WHAT TO DO —
The reply must contain all of the records, unchanged.

Dataset items —
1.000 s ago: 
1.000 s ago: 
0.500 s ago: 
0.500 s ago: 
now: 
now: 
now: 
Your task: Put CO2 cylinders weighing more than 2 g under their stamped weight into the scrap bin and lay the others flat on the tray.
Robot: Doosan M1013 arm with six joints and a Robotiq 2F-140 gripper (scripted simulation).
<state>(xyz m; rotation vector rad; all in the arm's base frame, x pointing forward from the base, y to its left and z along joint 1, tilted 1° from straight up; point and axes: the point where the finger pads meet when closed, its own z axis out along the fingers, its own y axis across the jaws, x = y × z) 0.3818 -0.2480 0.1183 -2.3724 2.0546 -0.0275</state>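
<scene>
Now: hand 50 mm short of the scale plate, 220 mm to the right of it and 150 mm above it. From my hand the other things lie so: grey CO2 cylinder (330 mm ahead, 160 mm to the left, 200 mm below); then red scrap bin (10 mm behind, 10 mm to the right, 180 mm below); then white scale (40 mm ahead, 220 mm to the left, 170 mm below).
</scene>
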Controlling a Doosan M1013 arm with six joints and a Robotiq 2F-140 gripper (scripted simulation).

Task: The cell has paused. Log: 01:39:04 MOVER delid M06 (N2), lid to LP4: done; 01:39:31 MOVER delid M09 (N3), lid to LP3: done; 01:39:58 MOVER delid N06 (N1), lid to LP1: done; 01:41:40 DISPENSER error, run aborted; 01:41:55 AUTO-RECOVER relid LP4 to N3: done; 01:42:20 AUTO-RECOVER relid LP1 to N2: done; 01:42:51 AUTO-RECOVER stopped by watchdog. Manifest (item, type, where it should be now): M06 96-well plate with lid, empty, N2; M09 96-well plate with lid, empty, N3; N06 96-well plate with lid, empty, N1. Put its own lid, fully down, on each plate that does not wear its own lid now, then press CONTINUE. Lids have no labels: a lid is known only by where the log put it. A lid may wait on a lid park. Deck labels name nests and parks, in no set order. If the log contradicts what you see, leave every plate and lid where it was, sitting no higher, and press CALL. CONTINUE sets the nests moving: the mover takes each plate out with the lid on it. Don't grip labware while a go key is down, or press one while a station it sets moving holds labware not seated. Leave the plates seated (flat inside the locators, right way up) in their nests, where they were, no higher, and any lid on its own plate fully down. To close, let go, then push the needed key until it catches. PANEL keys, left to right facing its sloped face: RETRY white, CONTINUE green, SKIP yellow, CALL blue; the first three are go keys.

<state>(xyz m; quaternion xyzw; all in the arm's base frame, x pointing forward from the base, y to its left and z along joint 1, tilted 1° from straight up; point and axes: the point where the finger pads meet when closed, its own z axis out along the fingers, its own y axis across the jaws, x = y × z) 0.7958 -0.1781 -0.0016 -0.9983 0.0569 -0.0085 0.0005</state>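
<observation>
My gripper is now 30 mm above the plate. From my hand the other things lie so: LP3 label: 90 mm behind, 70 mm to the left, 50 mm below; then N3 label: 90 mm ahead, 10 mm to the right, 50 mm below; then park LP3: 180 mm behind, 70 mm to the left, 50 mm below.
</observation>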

OUTPUT OF THE EXERCISE —
1.000 s ago: 
1.000 s ago: 
0.500 s ago: 
0.500 s ago: 
now: 
now: 
now: 
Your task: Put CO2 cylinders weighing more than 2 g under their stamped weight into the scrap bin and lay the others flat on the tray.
Robot: Doosan M1013 arm with six joints and a Robotiq 2F-140 gripper (scripted simulation).
<state>(xyz m; rotation vector rad; all in the arm's base frame, x pointing forward from the base, y to its left and z along joint 1, tilted 1° from straight up; point and axes: the point where the finger pads meet when closed, its own z axis out along the fingers, its own y axis across the jaws, x = y × z) 0.3818 -0.2480 0.1183 -2.3724 2.0546 -0.0275</state>
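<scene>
Now: hand 50 mm short of the scale plate, 220 mm to the right of it and 150 mm above it. From my hand the other things lie so: grey CO2 cylinder (330 mm ahead, 160 mm to the left, 200 mm below); then red scrap bin (10 mm behind, 10 mm to the right, 180 mm below); then white scale (40 mm ahead, 220 mm to the left, 170 mm below).
</scene>
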Controlling a Doosan M1013 arm with six joints and a Robotiq 2F-140 gripper (scripted simulation).

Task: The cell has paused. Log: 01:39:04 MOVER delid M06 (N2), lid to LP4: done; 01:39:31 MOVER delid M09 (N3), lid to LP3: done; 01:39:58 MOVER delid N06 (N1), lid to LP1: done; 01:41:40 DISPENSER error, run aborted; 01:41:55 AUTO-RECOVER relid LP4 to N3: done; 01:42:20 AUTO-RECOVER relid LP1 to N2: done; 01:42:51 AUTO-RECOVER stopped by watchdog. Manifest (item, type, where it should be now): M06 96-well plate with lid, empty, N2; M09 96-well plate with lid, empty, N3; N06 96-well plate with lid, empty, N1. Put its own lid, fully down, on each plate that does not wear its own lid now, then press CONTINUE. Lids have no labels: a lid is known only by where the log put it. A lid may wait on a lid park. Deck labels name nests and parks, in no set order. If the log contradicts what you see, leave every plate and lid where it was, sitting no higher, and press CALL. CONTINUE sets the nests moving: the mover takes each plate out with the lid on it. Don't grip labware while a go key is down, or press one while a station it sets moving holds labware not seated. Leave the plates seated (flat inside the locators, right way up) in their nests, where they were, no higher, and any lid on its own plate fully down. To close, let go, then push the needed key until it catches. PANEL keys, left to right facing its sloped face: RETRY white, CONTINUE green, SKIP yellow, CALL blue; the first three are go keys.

<state>(xyz m; quaternion xyzw; all in the arm's base frame, x pointing forward from the base, y to its left and z along joint 1, tilted 1° from straight up; point and axes: the point where the finger pads meet when closed, its own z axis out along the fingers, its own y axis across the jaws, x = y × z) 0.7958 -0.1781 -0.0016 -0.9983 0.0569 -0.0085 0.0005</state>
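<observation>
My gripper is now 30 mm above the plate. From my hand the other things lie so: LP3 label: 90 mm behind, 70 mm to the left, 50 mm below; then N3 label: 90 mm ahead, 10 mm to the right, 50 mm below; then park LP3: 180 mm behind, 70 mm to the left, 50 mm below.
</observation>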

Now the output is complete.